(fot. Bentley)

Bentley martwi się, że jego elektryk będzie… zbyt szybki, więc pojawi się tryb ograniczenia mocy

Co prawda w elektrycznym Bentleyu nie usłyszymy już dźwięku ogromnego silnika W12, ale na brak emocji chyba nikt nie będzie narzekał. Ma on zapewnić wręcz niewiarygodną moc i przyspieszenie, które może sprawić, że niektórzy kierowcy i pasażerowie poczują się źle.

Nawet 1400 koni mechanicznych!

Wcześniej mogliśmy usłyszeć, że marka Bentley, znana z samochodów wyposażonych w naprawdę duże jednostki spalinowe, zamierza przejść na wyłącznie silniki elektryczne. Nie powinno to nikogo dziwić, bowiem do nadchodzących zmian musi dostosować się każdy producent, który chce sprzedawać samochody w Europie po 2035 roku.

Oczywiście montowane silniki V8 i W12 są jednym z symboli luksusu i prestiżu oferowanego przez brytyjsko-niemieckie samochody. Ich brak odbierze część charakteru, ale niekoniecznie będzie oznaczał skręcenie w złym kierunku. Ewentualne braki w doznaniach akustycznych firma zamierza nadrobić imponującą mocą.

Adrian Hallmark, dyrektor generalny Bentleya, w ostatnio udzielonym wywiadzie, zdradził kilka szczegółów na temat przyszłego elektryka. Dowiedzieliśmy się, że na pokładzie znajdą się silniki elektryczne, które wygenerują łączną moc sięgającą nawet 1400 KM. Jak łatwo się domyślić, tak ogromna moc przełoży się również na imponujące osiągi.

koncepcyjny Bentley
(fot. Bentley)

Według Hallmarka, przyspieszenie od 0 do 60 mil na godzinę ma wynosić zaledwie 1,5 sekundy. Trzeba przyznać, że brzmi to wręcz niewiarygodnie, ponieważ firma będzie musiała poradzić sobie z ogromnymi przeciążeniami, wpływającymi na cały samochód i jego poszczególne elementy. Ponadto dużym wyzwaniem będzie zapewnienie odpowiedniej wytrzymałości oponom i samo przeniesienie tak dużej mocy na asfalt.

Co ciekawe, Bentley twierdzi, że to nie osiągi w zakresie 0-60 mil na godzinę będą podstawowym punktem sprzedaży. Główną zaletą nowego elektryka ma być możliwość szybkiego wyprzedzania, a więc przyspieszenie w zakresie około 30-70 (ok. 48-112 km/h) i 30-150 mil (ok. 48-241 km/h) na godzinę – drugi scenariusz dotyczy jazdy w Niemczech.
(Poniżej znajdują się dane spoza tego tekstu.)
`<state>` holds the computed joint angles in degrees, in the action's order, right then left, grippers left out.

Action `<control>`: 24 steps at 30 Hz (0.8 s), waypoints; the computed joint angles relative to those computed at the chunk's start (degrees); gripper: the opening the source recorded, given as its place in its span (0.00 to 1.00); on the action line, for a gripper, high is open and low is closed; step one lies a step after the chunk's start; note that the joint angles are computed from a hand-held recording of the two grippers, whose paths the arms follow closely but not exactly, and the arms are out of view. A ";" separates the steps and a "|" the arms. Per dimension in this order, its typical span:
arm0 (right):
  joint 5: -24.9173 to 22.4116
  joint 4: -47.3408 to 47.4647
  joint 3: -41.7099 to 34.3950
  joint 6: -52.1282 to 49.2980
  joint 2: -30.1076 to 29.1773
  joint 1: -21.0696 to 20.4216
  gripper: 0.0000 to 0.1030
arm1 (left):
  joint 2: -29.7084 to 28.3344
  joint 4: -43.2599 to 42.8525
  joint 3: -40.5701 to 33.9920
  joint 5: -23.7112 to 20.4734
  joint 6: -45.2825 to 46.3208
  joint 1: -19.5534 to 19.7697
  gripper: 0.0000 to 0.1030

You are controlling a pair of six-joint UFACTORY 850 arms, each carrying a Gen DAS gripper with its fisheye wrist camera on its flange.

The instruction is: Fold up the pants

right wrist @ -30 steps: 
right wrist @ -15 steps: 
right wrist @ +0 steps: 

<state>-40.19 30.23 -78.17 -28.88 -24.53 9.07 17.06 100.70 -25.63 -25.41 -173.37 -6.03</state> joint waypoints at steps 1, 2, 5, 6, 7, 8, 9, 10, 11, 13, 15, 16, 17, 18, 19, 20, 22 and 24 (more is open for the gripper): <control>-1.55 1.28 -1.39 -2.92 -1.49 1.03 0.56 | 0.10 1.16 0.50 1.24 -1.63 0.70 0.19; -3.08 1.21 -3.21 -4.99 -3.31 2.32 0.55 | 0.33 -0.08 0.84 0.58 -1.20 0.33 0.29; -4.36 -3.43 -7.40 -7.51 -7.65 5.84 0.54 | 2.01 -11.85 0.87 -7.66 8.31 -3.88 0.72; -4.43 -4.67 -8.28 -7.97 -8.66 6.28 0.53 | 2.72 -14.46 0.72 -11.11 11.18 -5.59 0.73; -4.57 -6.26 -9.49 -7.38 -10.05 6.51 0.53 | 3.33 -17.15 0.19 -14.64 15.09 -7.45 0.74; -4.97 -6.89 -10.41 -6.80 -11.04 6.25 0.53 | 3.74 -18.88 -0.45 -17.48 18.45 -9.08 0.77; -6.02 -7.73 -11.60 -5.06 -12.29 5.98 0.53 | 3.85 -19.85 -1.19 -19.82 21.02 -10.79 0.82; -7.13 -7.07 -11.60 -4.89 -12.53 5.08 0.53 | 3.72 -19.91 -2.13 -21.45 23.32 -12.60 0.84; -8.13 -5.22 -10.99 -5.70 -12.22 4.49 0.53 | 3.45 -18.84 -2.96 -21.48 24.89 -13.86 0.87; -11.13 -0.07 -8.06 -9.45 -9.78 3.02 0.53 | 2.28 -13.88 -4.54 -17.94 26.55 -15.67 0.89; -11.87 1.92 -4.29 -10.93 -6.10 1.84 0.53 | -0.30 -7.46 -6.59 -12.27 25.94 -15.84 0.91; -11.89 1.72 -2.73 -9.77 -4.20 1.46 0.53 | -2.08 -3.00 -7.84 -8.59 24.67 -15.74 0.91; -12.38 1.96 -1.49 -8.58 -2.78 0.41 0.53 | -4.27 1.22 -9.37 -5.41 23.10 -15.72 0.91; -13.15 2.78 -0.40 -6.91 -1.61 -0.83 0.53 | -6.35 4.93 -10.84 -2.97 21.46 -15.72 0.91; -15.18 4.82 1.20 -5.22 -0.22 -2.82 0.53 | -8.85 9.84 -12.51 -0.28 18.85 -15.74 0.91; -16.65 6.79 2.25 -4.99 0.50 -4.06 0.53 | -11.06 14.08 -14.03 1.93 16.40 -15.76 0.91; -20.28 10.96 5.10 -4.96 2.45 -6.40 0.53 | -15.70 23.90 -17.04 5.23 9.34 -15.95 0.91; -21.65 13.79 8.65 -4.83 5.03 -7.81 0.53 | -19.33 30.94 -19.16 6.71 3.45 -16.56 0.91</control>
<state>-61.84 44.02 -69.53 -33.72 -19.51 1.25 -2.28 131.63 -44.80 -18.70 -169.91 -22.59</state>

Samochód ma zostać oparty na elektrycznej platformie PPE, która została zaprojektowana przez Audi i znajdzie się również w modelu Audi A6 e-tron, a także w nowym, w pełni elektrycznym Porsche Macan.

Nie wszyscy wytrzymają osiągi elektrycznego Bentleya

Jeśli faktycznie otrzymamy przyspieszenie na poziomie 1,5 sekundy, to dużym przeciążeniom będzie poddawany nie tylko samochód, ale również kierowca i pasażerowie. Dla części osób takie osiągi mogą okazać się niekomfortowe i nawet doprowadzić do złego samopoczucia.

Brytyjsko-niemiecki producent najwidoczniej zdaje sobie z tego sprawę. Adrian Hallmark zapowiedział, że elektryczny Bentley otrzyma dodatkowy tryb, który zmniejszy dostępną moc, co przełoży się na przyspieszenie w czasie 2,7 sekundy. Wciąż sporo, ale różnica może okazać się znacząca dla bardziej wrażliwych osób.